She blinked. “Who thinks that? And why?”
“Me. The elders.” Using Rubi-speak saved me from naming them. “Ranger, probably, if he’s given thought to the shit we found before Locke got taken.”
“And what was that?”
“Evidence of other prisoners and what was happening to them.”
Even in the dark, I saw the blood drain from Orla’s face. Saw her grit her teeth as if she could force it back by sheer will alone. “Have you told his boss that?”
“We’ve tried. Since Jakov left us the dog, he’s been off-grid. The numbers I have for him aren’t connecting, and we can’t let Alexei leave to track him down. We need him here.”
“But they could help—the Russians, if they thought Viktor was with Locke—” Orla’s brain whirred too fast for her tongue to keep up. “What about Lida? Maybe if she caught Viktor’s scent, she’d find Locke too.”
I gripped her hands. “Orls, none of us know how to engage a search and rescue dog, not even Folk. We can’t just turn her loose and hope for the best. We could lose her too.”
Not happening for multiple reasons up to and including the reluctant bond Locke had forged with that dog before we’d lost him, and the harsher fact that Jakov had trusted us with Lida.
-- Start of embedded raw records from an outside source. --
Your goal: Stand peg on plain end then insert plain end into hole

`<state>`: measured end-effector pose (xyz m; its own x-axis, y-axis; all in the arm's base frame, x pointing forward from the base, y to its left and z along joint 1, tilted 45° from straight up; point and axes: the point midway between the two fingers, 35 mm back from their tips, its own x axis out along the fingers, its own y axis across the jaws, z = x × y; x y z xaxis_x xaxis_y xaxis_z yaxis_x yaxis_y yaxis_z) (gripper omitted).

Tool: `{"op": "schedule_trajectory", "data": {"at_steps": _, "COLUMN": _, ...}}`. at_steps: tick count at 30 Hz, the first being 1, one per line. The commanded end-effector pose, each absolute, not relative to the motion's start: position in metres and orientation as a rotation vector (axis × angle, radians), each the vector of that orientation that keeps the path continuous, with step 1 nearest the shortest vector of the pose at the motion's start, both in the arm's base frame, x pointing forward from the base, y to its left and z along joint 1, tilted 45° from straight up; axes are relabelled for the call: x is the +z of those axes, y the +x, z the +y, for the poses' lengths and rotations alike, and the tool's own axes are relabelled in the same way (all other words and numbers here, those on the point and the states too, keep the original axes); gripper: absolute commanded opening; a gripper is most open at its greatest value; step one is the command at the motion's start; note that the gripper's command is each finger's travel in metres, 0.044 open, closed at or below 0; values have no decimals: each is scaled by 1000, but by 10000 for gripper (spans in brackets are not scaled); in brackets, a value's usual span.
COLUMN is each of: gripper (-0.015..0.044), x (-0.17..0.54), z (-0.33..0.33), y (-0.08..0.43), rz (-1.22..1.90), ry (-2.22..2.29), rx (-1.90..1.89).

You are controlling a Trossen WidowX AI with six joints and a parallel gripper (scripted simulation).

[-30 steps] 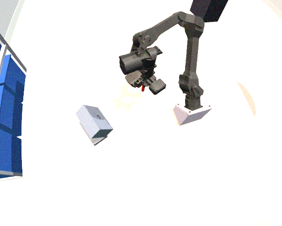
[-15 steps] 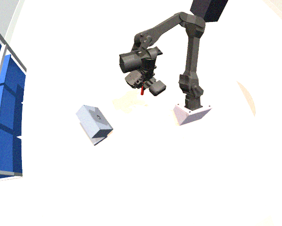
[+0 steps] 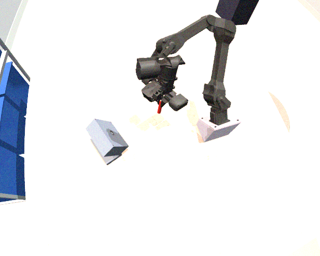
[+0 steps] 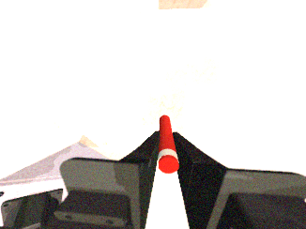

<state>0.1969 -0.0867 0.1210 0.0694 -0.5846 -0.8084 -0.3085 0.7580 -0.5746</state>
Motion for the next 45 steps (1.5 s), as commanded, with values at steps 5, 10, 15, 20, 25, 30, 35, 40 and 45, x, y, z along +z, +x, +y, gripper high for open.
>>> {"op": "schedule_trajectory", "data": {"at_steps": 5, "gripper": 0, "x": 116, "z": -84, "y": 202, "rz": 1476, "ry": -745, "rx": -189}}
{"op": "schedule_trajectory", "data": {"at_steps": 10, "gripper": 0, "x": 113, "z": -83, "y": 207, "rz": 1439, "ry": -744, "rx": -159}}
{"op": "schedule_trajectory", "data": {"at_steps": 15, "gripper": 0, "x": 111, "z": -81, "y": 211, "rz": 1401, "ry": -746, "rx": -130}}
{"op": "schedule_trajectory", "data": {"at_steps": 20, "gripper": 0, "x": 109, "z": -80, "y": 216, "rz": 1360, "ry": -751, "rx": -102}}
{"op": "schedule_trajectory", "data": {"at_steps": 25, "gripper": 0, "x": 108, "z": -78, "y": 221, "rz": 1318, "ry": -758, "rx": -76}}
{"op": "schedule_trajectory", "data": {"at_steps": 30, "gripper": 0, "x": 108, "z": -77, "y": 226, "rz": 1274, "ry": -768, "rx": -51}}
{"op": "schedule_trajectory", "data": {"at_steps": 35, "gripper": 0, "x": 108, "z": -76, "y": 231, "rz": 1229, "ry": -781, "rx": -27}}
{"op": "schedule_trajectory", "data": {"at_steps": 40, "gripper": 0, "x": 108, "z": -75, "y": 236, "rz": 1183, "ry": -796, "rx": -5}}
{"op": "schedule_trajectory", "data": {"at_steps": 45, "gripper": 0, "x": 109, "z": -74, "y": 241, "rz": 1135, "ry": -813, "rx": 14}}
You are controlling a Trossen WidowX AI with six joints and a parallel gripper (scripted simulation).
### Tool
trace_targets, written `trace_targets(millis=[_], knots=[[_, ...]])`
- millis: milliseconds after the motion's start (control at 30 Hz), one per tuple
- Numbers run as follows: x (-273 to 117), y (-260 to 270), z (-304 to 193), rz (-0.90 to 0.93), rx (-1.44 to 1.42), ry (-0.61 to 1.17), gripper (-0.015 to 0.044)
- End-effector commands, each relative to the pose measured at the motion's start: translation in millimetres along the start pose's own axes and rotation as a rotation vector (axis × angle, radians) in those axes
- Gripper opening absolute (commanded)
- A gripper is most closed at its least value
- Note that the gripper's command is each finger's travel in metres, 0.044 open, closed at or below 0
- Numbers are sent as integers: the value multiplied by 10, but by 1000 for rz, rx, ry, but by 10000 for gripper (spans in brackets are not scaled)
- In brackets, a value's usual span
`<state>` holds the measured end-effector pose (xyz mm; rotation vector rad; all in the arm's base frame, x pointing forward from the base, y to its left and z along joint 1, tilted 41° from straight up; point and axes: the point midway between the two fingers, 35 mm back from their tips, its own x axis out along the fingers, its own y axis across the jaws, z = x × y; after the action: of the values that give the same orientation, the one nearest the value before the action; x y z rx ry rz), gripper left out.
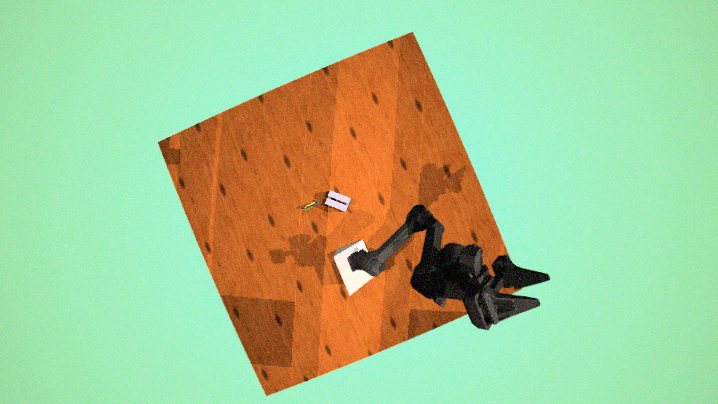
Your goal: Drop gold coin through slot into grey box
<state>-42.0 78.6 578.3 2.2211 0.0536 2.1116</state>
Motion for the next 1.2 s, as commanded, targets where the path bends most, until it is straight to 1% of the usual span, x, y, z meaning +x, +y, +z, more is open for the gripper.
trace_targets(millis=[0,133,267,367,500,700,967,1167], knots=[[0,-11,-5,-3,-3,2,374],[-2,-279,-121,-82,-85,43,269],[-61,-829,-269,-236,-246,118,164],[-129,-1190,-317,-338,-359,170,161],[-304,-1798,-308,-512,-556,263,161],[-738,-2608,-84,-766,-814,410,161],[-1229,-3252,295,-1020,-1051,569,161],[-1876,-3695,820,-1303,-1259,769,161]])
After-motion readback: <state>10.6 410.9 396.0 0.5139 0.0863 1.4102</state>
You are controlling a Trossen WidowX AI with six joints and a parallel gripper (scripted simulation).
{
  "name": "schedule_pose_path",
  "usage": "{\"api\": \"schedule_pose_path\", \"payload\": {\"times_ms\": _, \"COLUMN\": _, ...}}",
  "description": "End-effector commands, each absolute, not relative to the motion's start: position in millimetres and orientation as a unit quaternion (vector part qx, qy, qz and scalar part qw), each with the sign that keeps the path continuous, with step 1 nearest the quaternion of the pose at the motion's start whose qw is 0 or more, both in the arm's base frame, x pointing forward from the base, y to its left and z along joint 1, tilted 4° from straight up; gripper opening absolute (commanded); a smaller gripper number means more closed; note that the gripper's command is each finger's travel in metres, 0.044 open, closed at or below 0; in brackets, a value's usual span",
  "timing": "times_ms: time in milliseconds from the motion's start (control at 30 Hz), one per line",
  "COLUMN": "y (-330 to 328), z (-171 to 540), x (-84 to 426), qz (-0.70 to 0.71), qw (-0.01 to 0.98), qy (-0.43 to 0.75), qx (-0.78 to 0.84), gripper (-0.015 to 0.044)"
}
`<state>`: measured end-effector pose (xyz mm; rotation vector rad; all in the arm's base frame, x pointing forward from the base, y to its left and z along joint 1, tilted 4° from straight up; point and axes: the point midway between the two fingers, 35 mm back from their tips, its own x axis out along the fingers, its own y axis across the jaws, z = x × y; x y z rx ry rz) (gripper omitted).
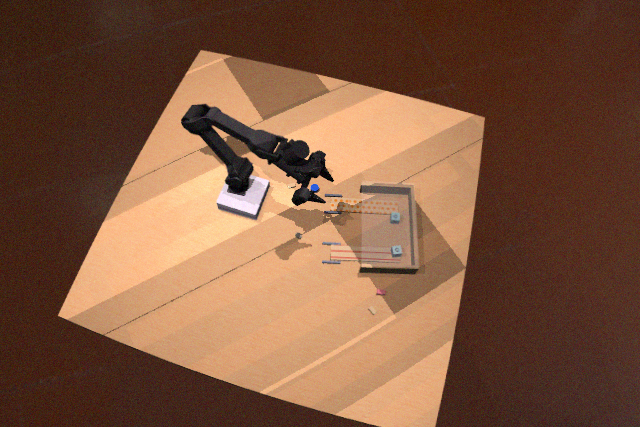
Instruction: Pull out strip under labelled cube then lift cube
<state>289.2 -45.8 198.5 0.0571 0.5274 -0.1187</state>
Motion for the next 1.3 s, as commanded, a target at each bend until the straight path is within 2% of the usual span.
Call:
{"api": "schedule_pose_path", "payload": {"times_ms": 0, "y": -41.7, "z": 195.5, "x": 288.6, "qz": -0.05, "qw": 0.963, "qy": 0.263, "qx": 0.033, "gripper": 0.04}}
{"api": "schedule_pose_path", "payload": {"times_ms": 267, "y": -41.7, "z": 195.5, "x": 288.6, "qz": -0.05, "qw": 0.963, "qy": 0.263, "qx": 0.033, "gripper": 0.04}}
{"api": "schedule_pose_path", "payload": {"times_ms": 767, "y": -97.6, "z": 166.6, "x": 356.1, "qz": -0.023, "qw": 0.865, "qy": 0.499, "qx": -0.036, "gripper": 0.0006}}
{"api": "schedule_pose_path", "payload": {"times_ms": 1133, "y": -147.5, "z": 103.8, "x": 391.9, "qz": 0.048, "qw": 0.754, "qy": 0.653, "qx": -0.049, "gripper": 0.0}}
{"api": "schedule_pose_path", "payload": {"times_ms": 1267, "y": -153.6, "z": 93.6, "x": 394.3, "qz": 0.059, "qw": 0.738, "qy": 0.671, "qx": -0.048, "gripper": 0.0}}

A trust we couldn’t break if we didn’t want a brand-new enemy.
Jesus Christ.
A yawn beat the shit out of me.
Orla squeezed my hands. “You need to sleep.”
I did, but not like this.
Taking her with me, I rolled onto my back. “Did you know he can dance? I can’t remember if I told you after the festival.”
A beat of silence followed my whisper. Then Orla laid her cheek over my thundering heart. “Define dance. Because if it’s the wild shapes you and Rubi throw around, that’s not anything close to dancing.”
“Rude.” I mussed her hair. “But this was nothing like that. Orls, he dances like he fucks. With that rhythm, you know?”
I closed my eyes to the memory of his hands on me in that smoky band tent. And later, at the safe house, when he’d turned me inside out with his dick. With hislove.
Pain returned to my chest, and sleep was the only escape. I passed out like I fell off that cliff for real and died. Woke up to Orla still beside me and I reached for her before my eyes opened, mourning the warmth of Locke at my back, fighting the grief of learning all over again that he wasn’t there.
It was still dark.
I rose from the bed and drifted to the window, tugging on my jeans as I scanned the parked hogs.
Cam.
Rubi.
Saint.
As that registered, the rumble of engines pierced the air, and the gates creaked open, signalling the return of the overnight search party.
Mateo, Folk, and Ranger.
They’d found nothing. I knew it by my silent phone. But I made myself wait for Folk’s flat gaze to find me anyway, and an ugly feeling rose in me. Not quite rage, not quite grief, it was savage as fuck, and I didn’t know what to do with it.
I didn’t know much except that I couldn’t wake up like this for the rest of my life. Something had to break. And I hoped to God it was me instead of someone I loved.
7
LOCKE
I woke up in a different place. My head hurt. My ribs. My knees, but that might’ve been my fuckin’ age, which, if I calculated it by how I felt, was approximately 106.